A series of meta-analyses have been undertaken on coffee consumption and colorectal cancer risk, some of which suggest an inverse association.

  • A 2004 meta-analysis on coffee and colorectal cancer included 3 cohort and 15 case-control studies from Japan, eight European countries, Argentina and the USA, and included 8,713 cases of cancer occurring in 147,227 subjects45. The authors reported heterogeneity linked to the design of the studies. Cohort studies did not observe any association, while case-control studies did generally find a relative risk below 1.
  • Another meta-analysis of 5 cohort and 12 case-control studies, including 6,192 cases of colorectal cancer, found a 24% lower risk (relative risk 0.76) in those with a high coffee consumption (at least 4 cups/day) compared to non-coffee drinkers46. However a further meta-analysis concluded that whilst there was no observed protective effect on colorectal cancer of coffee consumption, there was no adverse effect either47.
  • A 2010 meta-analysis, including 24 case-control studies, reported a risk reduction of 17% in coffee drinkers compared to non-coffee drinkers, with risk falling by 6% for each cup of coffee consumed, and a 30% lower risk (relative risk 0.70) of colorectal cancer in the highest consumers48.
  • A further meta-analysis, including 15 cohort studies looking at coffee consumption and colorectal cancer, found an inverse association between coffee intake and the risk of colorectal cancer9, a conclusion also found by a 2012 meta-analysis of observational studies including 15,522 cases, which suggested that coffee consumption can significantly decrease the risks of colorectal cancer and colon cancer, especially in Europeans and females49.
  • Two Japanese cohort studies, including 31,550 and 96,000 subjects respectively, reported a risk reduction of 56% with 3 or more cups per day, but only in women50,51.
  • A population-based study in northern Israel of 5,145 cases and 4,097 controls from the Molecular Epidemiology of Colorectal Cancer (MECC) study concluded that coffee consumption was associated with a 26% lower risk of developing colorectal cancer52.
  • The WCRF 2011 Colon and Rectum Report does not mention coffee as a risk factor53.
  • IARC’s 2016 review concluded that most informative cohort studies show no association between coffee consumption and increased risk of colorectal cancer5.

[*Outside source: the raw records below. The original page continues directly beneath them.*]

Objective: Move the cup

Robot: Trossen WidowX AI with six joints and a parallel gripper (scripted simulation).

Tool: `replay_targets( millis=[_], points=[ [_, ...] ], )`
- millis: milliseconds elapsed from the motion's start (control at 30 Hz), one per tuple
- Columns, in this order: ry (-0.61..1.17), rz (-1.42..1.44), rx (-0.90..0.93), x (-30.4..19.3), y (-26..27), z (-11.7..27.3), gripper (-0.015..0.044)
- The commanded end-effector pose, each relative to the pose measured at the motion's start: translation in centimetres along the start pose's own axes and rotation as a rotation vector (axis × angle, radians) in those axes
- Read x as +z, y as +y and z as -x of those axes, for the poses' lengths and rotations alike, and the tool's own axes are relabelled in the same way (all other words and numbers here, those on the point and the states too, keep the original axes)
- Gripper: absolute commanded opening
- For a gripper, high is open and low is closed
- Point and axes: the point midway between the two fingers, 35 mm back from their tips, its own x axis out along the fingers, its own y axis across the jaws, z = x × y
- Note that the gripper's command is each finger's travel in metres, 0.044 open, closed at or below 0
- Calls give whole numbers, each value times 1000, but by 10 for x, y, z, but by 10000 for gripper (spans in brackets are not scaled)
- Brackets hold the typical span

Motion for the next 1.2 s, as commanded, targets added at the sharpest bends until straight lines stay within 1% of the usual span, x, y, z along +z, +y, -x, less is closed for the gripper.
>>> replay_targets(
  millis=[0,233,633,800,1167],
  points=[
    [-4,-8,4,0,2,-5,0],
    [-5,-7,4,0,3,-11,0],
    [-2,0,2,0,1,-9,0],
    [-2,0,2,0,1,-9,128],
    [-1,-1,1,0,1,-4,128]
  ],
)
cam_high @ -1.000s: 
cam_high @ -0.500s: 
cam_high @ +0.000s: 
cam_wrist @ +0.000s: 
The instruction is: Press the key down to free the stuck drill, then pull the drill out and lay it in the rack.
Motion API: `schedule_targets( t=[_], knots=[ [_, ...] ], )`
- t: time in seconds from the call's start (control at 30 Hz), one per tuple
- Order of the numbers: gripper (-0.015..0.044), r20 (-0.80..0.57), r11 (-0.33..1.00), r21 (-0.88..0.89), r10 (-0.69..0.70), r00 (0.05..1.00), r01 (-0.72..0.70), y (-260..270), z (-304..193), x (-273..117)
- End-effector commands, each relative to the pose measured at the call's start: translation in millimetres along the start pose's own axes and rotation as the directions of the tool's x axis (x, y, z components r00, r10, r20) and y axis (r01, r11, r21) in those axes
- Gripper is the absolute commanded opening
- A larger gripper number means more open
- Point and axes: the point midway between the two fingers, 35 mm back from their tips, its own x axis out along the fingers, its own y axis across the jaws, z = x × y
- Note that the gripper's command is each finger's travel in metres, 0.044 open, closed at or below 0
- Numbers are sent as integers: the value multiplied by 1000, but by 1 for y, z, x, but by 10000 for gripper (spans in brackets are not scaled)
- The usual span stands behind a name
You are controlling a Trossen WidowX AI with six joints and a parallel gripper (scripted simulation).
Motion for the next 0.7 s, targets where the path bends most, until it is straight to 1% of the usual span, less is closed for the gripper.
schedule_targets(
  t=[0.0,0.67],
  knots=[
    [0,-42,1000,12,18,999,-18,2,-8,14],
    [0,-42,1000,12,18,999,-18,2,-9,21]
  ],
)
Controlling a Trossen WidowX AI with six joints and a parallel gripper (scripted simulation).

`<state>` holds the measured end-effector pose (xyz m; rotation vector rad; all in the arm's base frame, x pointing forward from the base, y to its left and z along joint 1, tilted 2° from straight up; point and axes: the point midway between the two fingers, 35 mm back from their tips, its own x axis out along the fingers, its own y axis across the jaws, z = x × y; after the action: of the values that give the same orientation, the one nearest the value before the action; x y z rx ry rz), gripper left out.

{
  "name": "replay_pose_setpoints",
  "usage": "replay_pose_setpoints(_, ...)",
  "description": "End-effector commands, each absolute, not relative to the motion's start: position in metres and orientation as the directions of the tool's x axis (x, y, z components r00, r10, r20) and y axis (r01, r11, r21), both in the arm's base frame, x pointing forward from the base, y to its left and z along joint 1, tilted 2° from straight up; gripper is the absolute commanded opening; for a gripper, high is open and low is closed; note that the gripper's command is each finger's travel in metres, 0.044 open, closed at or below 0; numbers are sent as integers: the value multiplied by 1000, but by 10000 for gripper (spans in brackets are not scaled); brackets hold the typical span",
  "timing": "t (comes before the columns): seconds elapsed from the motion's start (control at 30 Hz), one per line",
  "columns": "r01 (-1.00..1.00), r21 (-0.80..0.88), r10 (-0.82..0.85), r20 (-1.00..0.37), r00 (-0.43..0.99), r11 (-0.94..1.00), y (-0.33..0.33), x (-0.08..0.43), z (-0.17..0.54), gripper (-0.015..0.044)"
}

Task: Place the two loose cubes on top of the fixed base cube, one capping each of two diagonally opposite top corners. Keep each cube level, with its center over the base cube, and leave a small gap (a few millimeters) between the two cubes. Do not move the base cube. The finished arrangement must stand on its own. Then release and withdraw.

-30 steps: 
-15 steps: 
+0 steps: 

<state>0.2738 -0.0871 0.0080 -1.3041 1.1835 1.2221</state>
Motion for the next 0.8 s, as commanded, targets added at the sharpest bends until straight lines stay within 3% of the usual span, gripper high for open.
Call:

Only one meta-analysis shows a dose-response relationship48, which suggests either a threshold effect or a difference between coffee drinkers and non-coffee drinkers. It could indeed represent a confounding factor linked to the decrease in coffee consumption in patients after the onset of symptoms.

The inverse association between coffee consumption and colorectal cancer risk has been attributed to a number of factors45-48,54, including:

  • The anti-carcinogenic properties of coffee diterpenes and antioxidants.
  • Coffee’s capacity to induce the excretion of biliary acids and neutral sterols in the colon.
  • The stimulation of colon motility, reducing the length of time mutagens are in contact with the intestinal mucosa.
  • Caffeine’s inhibition of colon cancer cell growth.